Numpy let's you perform mathematical functions on large multi dimensional arrays and matrices efficiently.
Pandas is used for data manipulation and analysis. In particular, it offers data structures and operations for manipulating numerical tables and time series.
SciPy is a collection of mathematical algorithms and convenience functions built on the Numpy extension of Python. It adds significant power to the interactive Python session by providing the user with high-level commands and classes for manipulating and visualizing data.
PyTorch provides a wide range of algorithms for deep learning and is used for applications such as natural language processing (based on Torch).
Keras is a high-level neural networks API, written in Python and capable of running on top of TensorFlow, CNTK, or Theano; runs seamlessly on CPU and GPU.
Eli5 allows to visualize and debug various Machine Learning models using unified API. It has built-in support for several ML frameworks and provides a way to explain black-box models.
Matplotlib is a plotting library that can produce great visualizations often with very few lines of code.
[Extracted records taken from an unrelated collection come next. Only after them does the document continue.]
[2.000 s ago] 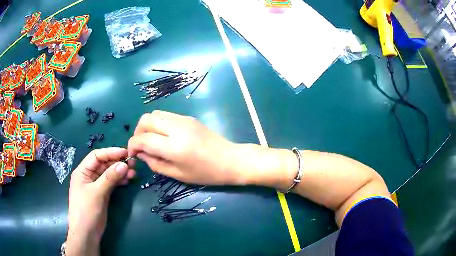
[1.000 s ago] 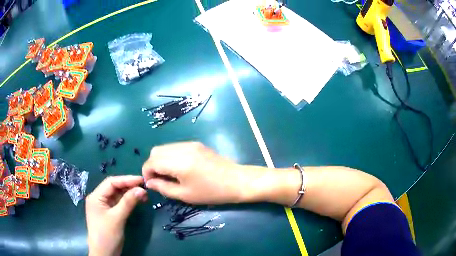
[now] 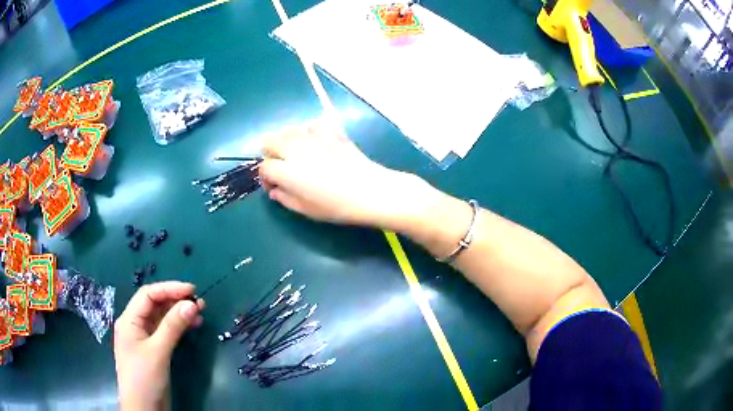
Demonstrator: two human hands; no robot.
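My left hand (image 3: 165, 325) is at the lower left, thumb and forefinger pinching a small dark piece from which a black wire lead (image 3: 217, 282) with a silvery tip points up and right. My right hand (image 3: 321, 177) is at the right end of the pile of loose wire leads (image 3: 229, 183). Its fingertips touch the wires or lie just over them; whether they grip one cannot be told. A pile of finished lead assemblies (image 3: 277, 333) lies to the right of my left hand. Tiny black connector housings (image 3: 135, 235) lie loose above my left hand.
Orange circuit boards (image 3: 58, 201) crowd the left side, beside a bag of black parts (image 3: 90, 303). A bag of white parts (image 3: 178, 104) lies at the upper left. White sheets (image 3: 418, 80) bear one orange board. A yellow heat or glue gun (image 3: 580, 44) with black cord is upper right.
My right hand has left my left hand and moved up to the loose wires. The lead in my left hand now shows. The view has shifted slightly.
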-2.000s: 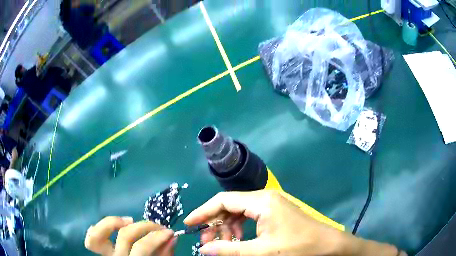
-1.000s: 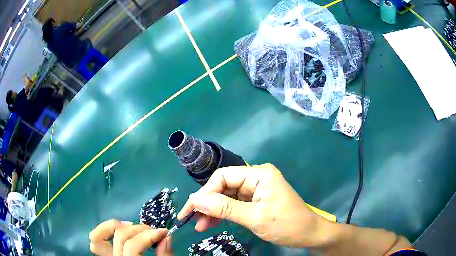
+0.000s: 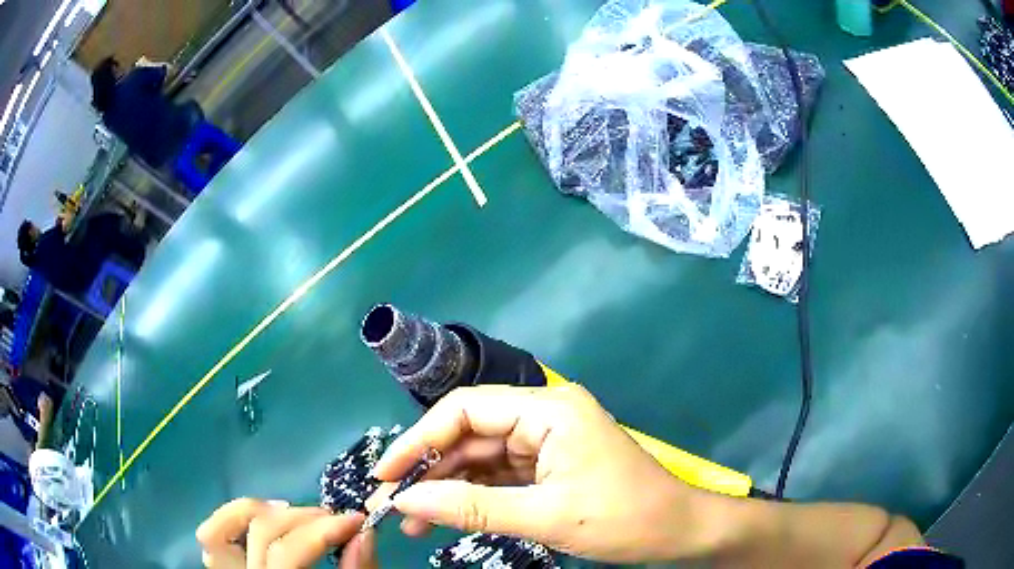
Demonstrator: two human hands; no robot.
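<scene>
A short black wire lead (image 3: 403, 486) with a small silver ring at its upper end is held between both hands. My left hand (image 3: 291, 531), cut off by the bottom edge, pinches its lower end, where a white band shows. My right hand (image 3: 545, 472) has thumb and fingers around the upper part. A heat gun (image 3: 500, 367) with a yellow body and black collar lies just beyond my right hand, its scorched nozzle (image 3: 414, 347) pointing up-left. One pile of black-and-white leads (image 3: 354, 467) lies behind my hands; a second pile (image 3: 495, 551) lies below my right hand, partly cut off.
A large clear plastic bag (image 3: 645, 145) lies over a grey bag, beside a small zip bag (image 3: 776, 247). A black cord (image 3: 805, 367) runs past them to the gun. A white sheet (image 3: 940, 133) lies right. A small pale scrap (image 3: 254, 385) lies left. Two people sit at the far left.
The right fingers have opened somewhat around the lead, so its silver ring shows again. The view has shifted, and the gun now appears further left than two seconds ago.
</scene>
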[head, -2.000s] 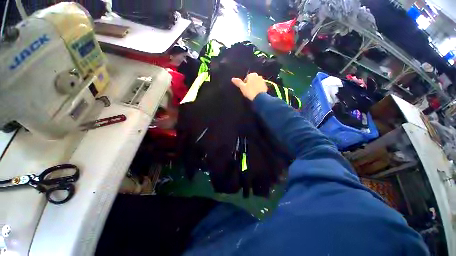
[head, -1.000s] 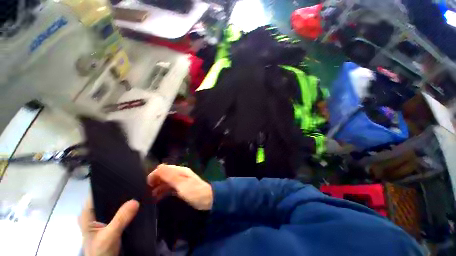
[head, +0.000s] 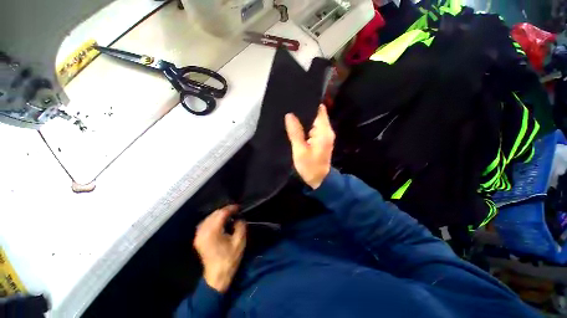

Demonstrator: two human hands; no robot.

Scikit-learn is designed to work with NumPy, SciPy and Pandas, provides toolset for training and evaluation tasks:
- Data splitting
- Pre-processing
- Feature selection
- Model training
- Model tuning
- and offers common interface across algorithms
XGBoost is an optimized distributed gradient boosting library designed to be highly efficient, flexible and portable. It implements machine learning algorithms under the Gradient Boosting framework. XGBoost provides a parallel tree boosting (also known as GBDT, GBM) that solve many data science problems in a fast and accurate way. The same code runs on major distributed environment (Hadoop, SGE, MPI).
LightGBM is a gradient boosting framework that uses tree based learning algorithms. It is designed to be distributed and efficient with the following advantages:
- Faster training speed and higher efficiency.
- Lower memory usage.
- Better accuracy.
- Support of parallel and GPU learning.
- Capable of handling large-scale data.